--- RECORDS SHOWN ---

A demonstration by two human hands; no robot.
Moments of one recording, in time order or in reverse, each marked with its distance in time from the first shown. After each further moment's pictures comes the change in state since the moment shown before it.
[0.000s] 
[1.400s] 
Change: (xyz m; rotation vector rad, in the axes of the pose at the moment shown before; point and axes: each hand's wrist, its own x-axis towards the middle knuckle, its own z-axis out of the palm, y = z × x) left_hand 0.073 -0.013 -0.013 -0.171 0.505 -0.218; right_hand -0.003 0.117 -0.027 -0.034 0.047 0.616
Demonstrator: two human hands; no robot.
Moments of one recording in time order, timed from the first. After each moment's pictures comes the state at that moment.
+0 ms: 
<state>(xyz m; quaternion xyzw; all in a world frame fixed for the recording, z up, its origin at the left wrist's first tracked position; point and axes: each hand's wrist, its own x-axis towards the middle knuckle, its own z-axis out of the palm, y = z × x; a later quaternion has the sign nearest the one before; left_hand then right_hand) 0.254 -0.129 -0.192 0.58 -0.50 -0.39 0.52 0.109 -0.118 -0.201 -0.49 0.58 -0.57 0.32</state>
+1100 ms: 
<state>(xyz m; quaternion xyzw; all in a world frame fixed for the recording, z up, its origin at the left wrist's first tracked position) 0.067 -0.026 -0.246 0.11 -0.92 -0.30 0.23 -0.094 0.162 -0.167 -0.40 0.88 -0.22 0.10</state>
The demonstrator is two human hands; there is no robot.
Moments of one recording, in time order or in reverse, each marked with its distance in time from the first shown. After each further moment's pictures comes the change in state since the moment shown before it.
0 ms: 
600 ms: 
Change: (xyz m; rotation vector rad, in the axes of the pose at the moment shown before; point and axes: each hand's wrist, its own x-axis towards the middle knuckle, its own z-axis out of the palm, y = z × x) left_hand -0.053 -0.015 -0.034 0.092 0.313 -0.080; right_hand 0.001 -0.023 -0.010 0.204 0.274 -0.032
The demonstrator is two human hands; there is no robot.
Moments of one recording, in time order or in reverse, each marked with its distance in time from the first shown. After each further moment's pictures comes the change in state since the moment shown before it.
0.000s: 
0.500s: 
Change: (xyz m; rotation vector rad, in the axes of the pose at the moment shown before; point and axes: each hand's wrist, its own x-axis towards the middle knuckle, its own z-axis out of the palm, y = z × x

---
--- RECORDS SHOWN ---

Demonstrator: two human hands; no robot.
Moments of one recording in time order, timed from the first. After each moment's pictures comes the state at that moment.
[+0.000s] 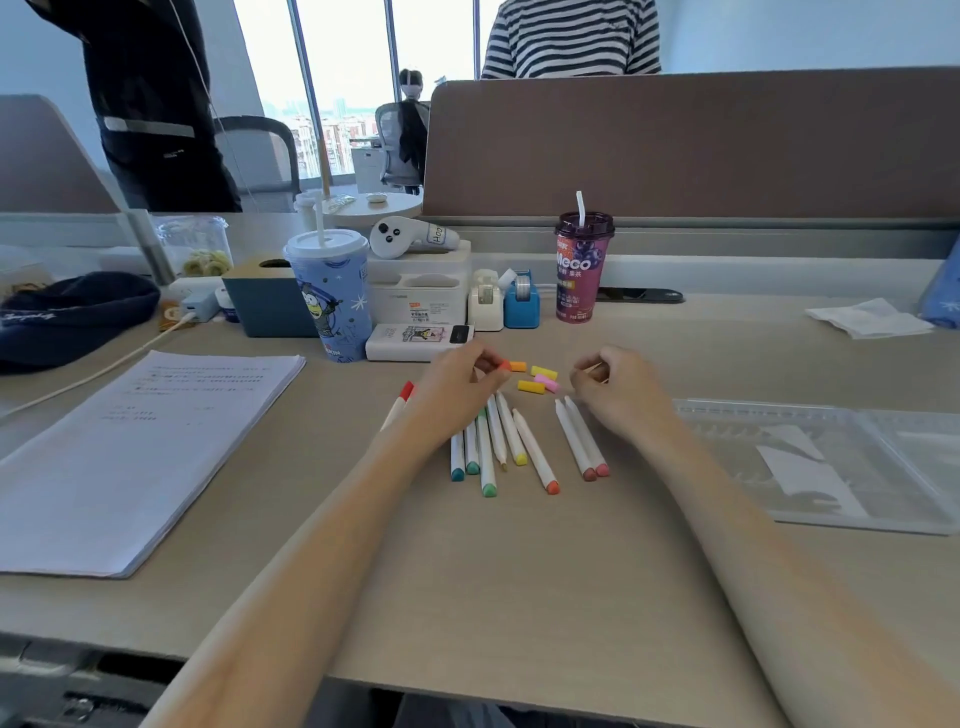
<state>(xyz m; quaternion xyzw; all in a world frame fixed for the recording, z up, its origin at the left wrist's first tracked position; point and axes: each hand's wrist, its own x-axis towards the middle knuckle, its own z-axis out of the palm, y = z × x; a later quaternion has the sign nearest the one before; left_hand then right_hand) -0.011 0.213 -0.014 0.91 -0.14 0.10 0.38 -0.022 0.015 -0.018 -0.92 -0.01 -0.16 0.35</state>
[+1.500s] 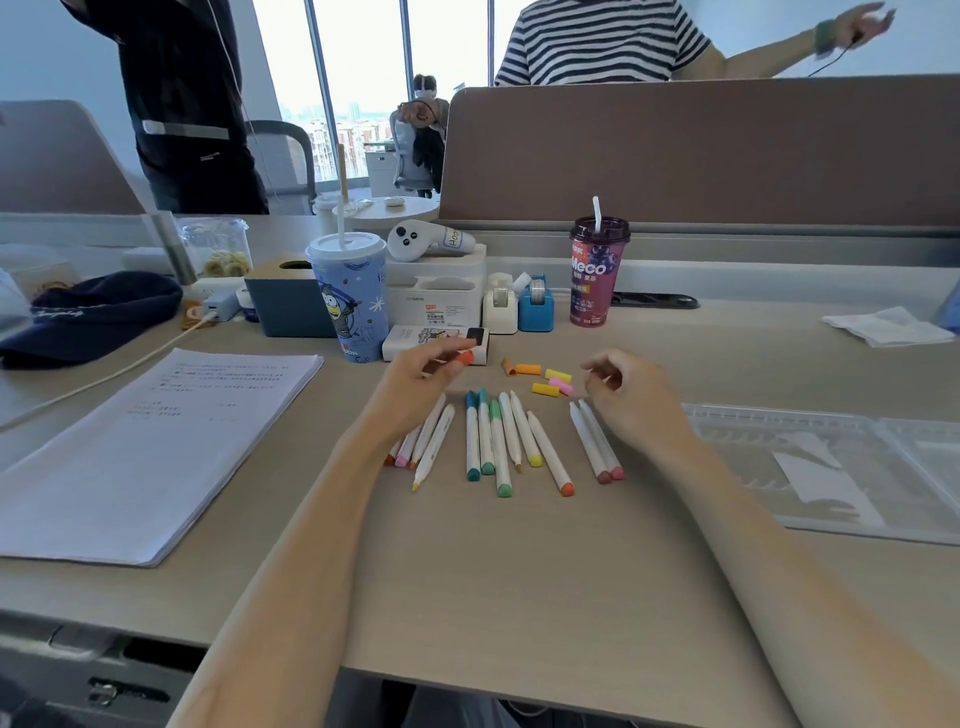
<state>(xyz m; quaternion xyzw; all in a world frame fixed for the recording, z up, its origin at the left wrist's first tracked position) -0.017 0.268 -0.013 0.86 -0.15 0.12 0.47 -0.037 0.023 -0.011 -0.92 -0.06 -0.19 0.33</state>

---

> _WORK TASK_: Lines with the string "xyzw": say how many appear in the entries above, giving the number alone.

> _EXERCISE RESULT_: 4